Task goal =>
Reproduce all of the entries character for character, while leaving out any pictures they contain.

(Extracted data entries)
# # # #

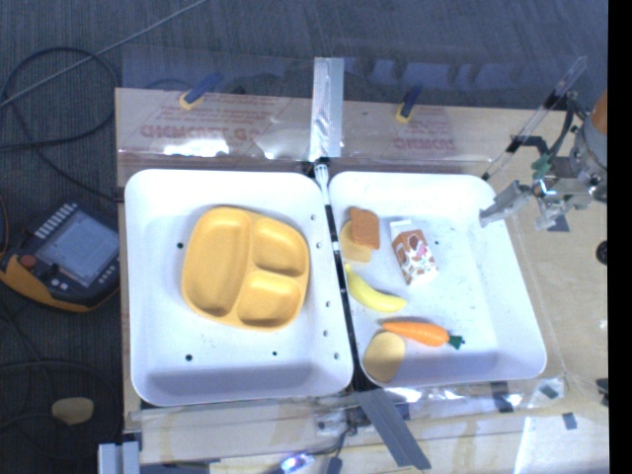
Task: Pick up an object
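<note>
- Right bin [513, 294] holds the candidates, all toward its left half; left bin [143, 294] holds a yellow tray [247, 265] with three wells, lying flat
- Claw [548, 200] sits at the right bin's far-right corner, over the rim, well apart from every item; cannot tell how it is set, the hardware there is too tangled and small to read; nothing seen in it
- Carrot [420, 333]: near side of the bin, lying flat, green stub pointing right; looks like moulded toy plastic, so judged light, stiff, somewhat slick; tapered, so take it across the thick middle, not the thin end; open floor far and near of it, the likeliest pick
- Banana [370, 293]: just far-left of the carrot, close to the dividing wall; curved, probably light and hard; grip across the belly of the curve; wall on its left crowds one side
- Carton [414, 253]: small printed box lying flat, tilted; probably light, walls may give under pressure; flat sides suit a grip across the short width; clear space on its right
- Bread [361, 233]: orange-topped block, hard by the dividing wall, far-left; blocky sides, grips well if a finger fits wall-side
- Cup [385, 355]: yellow, round, in the near-left corner, just touching or beside the carrot's blunt end, cannot tell which; wall and carrot hem it in; worst choice
- Judgement: none fragile or heavy; slipping out of a pinch is the main risk
</note>
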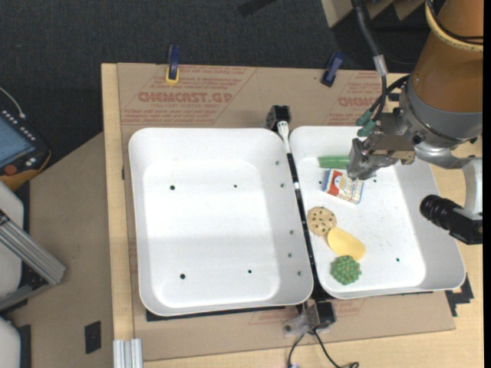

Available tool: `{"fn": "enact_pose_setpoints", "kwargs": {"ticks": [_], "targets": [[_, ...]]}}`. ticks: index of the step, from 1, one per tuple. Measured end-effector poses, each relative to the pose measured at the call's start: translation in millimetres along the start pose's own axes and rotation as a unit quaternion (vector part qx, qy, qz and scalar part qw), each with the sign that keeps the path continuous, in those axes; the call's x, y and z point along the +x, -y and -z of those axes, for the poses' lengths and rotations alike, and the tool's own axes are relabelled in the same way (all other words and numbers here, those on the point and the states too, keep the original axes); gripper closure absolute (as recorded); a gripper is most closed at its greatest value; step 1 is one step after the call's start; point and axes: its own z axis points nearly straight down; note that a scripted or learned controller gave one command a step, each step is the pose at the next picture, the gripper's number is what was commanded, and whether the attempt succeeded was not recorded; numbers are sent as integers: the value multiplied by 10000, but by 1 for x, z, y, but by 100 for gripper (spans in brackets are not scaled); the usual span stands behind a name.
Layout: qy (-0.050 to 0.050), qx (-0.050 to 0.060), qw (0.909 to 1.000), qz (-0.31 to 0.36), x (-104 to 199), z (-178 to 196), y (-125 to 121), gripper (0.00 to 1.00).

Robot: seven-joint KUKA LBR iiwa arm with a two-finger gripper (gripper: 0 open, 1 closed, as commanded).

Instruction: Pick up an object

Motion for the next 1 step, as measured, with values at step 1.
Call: {"fn": "enact_pose_setpoints", "kwargs": {"ticks": [1], "targets": [[-5, 1, 10000, 7, 66, 47, -36, 100]]}}
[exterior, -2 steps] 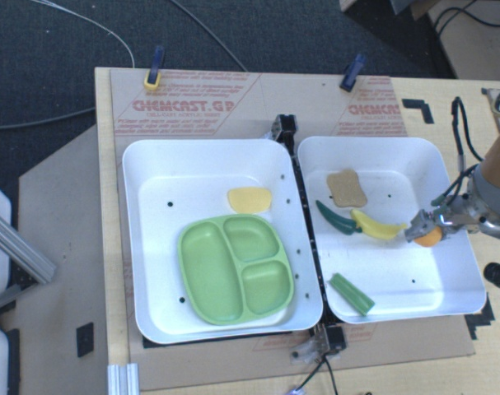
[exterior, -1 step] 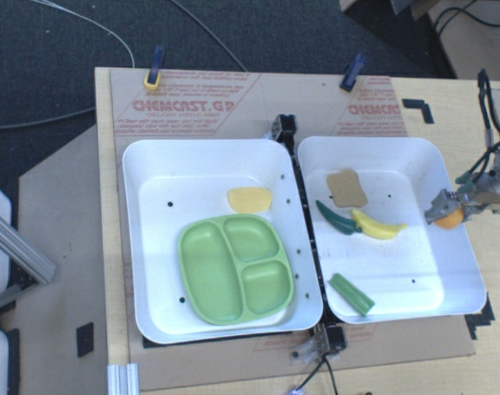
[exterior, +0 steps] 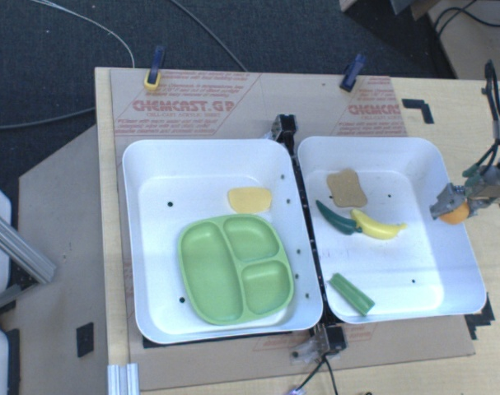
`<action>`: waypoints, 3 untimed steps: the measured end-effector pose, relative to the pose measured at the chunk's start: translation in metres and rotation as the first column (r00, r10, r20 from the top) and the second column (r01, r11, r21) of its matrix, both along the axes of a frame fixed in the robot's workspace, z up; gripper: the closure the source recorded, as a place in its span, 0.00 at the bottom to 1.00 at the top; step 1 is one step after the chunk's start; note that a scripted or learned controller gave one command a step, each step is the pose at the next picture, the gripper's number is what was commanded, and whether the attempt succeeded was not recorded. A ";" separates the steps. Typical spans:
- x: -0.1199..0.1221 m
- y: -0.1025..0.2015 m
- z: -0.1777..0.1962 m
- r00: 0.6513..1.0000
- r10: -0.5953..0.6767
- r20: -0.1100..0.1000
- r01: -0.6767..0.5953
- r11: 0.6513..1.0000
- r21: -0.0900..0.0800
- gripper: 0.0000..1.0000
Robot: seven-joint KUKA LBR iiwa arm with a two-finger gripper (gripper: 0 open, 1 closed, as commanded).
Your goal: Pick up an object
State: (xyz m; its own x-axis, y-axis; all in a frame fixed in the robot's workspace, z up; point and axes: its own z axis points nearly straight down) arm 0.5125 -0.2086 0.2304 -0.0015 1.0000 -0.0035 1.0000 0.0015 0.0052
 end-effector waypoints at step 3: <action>0.059 0.168 -0.017 1.000 0.005 -0.003 -0.005 1.000 0.004 1.00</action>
State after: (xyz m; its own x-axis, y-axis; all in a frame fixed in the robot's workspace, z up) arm 0.5712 -0.0404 0.2130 -0.0067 1.0000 0.0009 1.0000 0.0067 0.0027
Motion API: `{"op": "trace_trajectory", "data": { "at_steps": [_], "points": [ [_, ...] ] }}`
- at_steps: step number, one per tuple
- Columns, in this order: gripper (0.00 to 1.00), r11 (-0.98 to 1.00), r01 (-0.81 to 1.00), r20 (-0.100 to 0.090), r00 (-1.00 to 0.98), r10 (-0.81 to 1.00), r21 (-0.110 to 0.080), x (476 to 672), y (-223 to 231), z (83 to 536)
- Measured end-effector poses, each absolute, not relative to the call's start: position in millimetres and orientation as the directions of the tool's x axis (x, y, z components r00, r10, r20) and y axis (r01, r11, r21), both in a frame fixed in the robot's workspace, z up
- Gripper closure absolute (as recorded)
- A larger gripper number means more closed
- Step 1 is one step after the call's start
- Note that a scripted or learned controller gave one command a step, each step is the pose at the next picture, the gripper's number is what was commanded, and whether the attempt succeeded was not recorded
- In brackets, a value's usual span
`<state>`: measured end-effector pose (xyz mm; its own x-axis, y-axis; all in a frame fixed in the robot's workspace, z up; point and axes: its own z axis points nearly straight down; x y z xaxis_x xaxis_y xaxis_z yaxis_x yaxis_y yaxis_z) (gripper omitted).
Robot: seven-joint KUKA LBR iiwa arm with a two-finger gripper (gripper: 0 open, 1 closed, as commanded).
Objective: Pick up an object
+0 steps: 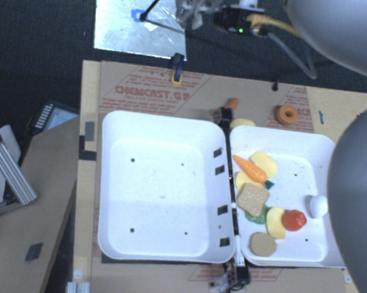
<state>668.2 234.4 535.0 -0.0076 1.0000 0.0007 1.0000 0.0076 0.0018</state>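
arm: grey arm body [356, 207] blurred at right edge, over right shallow white bin [296, 159] | fingers: can't tell | objects: orange plastic carrot [250, 169], tan bread slice [253, 199], red tomato [295, 220], white egg [318, 206], yellow pieces clustered in right bin's left half | brown toy doughnut [287, 115] on bench beyond bin | left white bin [118, 131] bare

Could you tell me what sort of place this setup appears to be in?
Probably a robotics lab test bench: two white bins on cardboard, toy food such as a carrot and cracker, and a grey robot arm.
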Motion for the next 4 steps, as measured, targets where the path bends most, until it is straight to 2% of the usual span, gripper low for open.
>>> {"op": "trace_trajectory", "data": {
  "at_steps": [4],
  "points": [
    [1.0,0.007,1.0,0.0,-0.007,1.0,0.001,668.2,234.2,534.9]
  ]
}}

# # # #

Written reply =>
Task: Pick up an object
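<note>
- Right bin [513, 294] holds the candidates, all toward its left half; left bin [143, 294] holds a yellow tray [247, 265] with three wells, lying flat
- Claw [548, 200] sits at the right bin's far-right corner, over the rim, well apart from every item; cannot tell how it is set, the hardware there is too tangled and small to read; nothing seen in it
- Carrot [420, 333]: near side of the bin, lying flat, green stub pointing right; looks like moulded toy plastic, so judged light, stiff, somewhat slick; tapered, so take it across the thick middle, not the thin end; open floor far and near of it, the likeliest pick
- Banana [370, 293]: just far-left of the carrot, close to the dividing wall; curved, probably light and hard; grip across the belly of the curve; wall on its left crowds one side
- Carton [414, 253]: small printed box lying flat, tilted; probably light, walls may give under pressure; flat sides suit a grip across the short width; clear space on its right
- Bread [361, 233]: orange-topped block, hard by the dividing wall, far-left; blocky sides, grips well if a finger fits wall-side
- Cup [385, 355]: yellow, round, in the near-left corner, just touching or beside the carrot's blunt end, cannot tell which; wall and carrot hem it in; worst choice
- Judgement: none fragile or heavy; slipping out of a pinch is the main risk
</note>
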
Available tool: `{"fn": "enact_pose_setpoints", "kwargs": {"ticks": [_], "targets": [[_, ...]]}}`. ticks: index of the step, from 1, one per tuple. Measured end-effector poses, each relative to the pose measured at the call's start: translation in millimetres along the start pose's own axes and rotation as a unit quaternion (vector part qx, qy, qz and scalar part qw), each with the sign that keeps the path continuous, in those axes; the call's x, y and z point along the +x, -y and -z of those axes, for the poses' lengths and rotations alike, and the tool's own axes are relabelled in the same way (all other words and numbers here, those on the point and the states too, keep the original axes); gripper closure absolute (as recorded); a gripper is most closed at its greatest value; step 1 is one step after the call's start; point and axes: its own z axis points nearly straight down; note that a scripted or learned controller gave one command a step, each step is the pose at the next picture, the gripper's number is what was commanded, and whether the attempt succeeded was not recorded; numbers are sent as integers: the value multiplied by 10000, but by 1 for x, z, y, but by 100 for gripper (spans in brackets are not scaled); the usual span stands behind a name.
Layout: qy (-0.050 to 0.050), qx (-0.050 to 0.060), qw (0.909 to 1.000), qz (-0.31 to 0.36), x (-104 to 199), z (-178 to 196), y (-125 to 121), gripper (0.00 to 1.00).

Robot: seven-joint KUKA LBR iiwa arm with a two-finger gripper (gripper: 0 open, 1 closed, as commanded).

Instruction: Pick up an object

Motion for the next 1 step, as measured, with values at step 1.
Call: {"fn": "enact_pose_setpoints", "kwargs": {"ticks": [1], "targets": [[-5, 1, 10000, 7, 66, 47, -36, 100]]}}
[exterior, -2 steps] 
[exterior, -1 step] 
[exterior, +0 steps] 
`<action>`: waypoints, 3 untimed steps: the measured end-effector pose, relative to the pose measured at the chunk's start: translation in metres and rotation as the first column (r00, r10, r20 from the top) and the second column (r01, r11, r21) of its matrix, both along the axes of a frame fixed in the robot's workspace, z up; gripper: the closure the source recorded, as a place in its span, 0.00 at the bottom to 1.00 at the top; step 1 is one step after the chunk's start; note that a scripted or learned controller gave one command a step, each step is the pose at the next picture, the gripper's number is what was commanded, and whether the attempt succeeded was not recorded. A ";" separates the steps. Typical spans:
- x: -0.1199..0.1221 m
- y: -0.1025..0.2015 m
- z: -0.1777..0.1962 m
- r00: 0.6513..1.0000
- r10: -0.5953..0.6767
- r20: -0.1100..0.1000
- r01: -0.6767..0.5953
- r11: 0.6513..1.0000
- r21: -0.0900..0.0800
- gripper: 0.0000..1.0000
Robot: seven-joint KUKA LBR iiwa arm with a two-finger gripper (gripper: 0 open, 1 closed, as commanded).
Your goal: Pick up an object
State: (xyz m; its own x-axis, y-axis; all in a frame fixed in the robot's workspace, z up; point and axes: its own z axis points nearly straight down) arm 0.5125 -0.2086 0.2304 -0.0015 1.0000 -0.0035 1.0000 0.0015 0.0052
 end-effector waypoints at step 3: <action>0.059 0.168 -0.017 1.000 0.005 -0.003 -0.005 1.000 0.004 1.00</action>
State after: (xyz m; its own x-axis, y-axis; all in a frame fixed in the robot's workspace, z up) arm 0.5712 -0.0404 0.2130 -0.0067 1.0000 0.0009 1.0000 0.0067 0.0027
Motion API: `{"op": "trace_trajectory", "data": { "at_steps": [_], "points": [ [_, ...] ] }}`
- at_steps: step number, one per tuple
- Columns, in this order: gripper (0.00 to 1.00), r11 (-0.98 to 1.00), r01 (-0.81 to 1.00), r20 (-0.100 to 0.090), r00 (-1.00 to 0.98), r10 (-0.81 to 1.00), r21 (-0.110 to 0.080), x (476 to 672), y (-223 to 231), z (83 to 536)
- Measured end-effector poses, each absolute, not relative to the call's start: position in millimetres and orientation as the directions of the tool's x axis (x, y, z components r00, r10, r20) and y axis (r01, r11, r21), both in a frame fixed in the robot's workspace, z up
- Gripper closure absolute (as recorded)
- A larger gripper number means more closed
- Step 1 is one step after the call's start
- Note that a scripted or learned controller gave one command a step, each step is the pose at the next picture, the gripper's number is what was commanded, and whether the attempt succeeded was not recorded
- In brackets, a value's usual span
`<state>`: measured end-effector pose (xyz mm; its own x-axis, y-axis; all in a frame fixed in the robot's workspace, z up; point and axes: its own z axis points nearly straight down; x y z xaxis_x xaxis_y xaxis_z yaxis_x yaxis_y yaxis_z) (gripper omitted).
Robot: seven-joint KUKA LBR iiwa arm with a two-finger gripper (gripper: 0 open, 1 closed, as commanded).
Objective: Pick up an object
+0 steps: 
<state>668.2 234.4 535.0 -0.0076 1.0000 0.0007 1.0000 0.0076 0.0018</state>
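arm: grey arm body [356, 207] blurred at right edge, over right shallow white bin [296, 159] | fingers: can't tell | objects: orange plastic carrot [250, 169], tan bread slice [253, 199], red tomato [295, 220], white egg [318, 206], yellow pieces clustered in right bin's left half | brown toy doughnut [287, 115] on bench beyond bin | left white bin [118, 131] bare

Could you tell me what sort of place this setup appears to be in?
Probably a robotics lab test bench: two white bins on cardboard, toy food such as a carrot and cracker, and a grey robot arm.
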Motion for the next 4 steps, as measured, targets where the path bends most, until it is straight to 2% of the usual span, gripper low for open.
>>> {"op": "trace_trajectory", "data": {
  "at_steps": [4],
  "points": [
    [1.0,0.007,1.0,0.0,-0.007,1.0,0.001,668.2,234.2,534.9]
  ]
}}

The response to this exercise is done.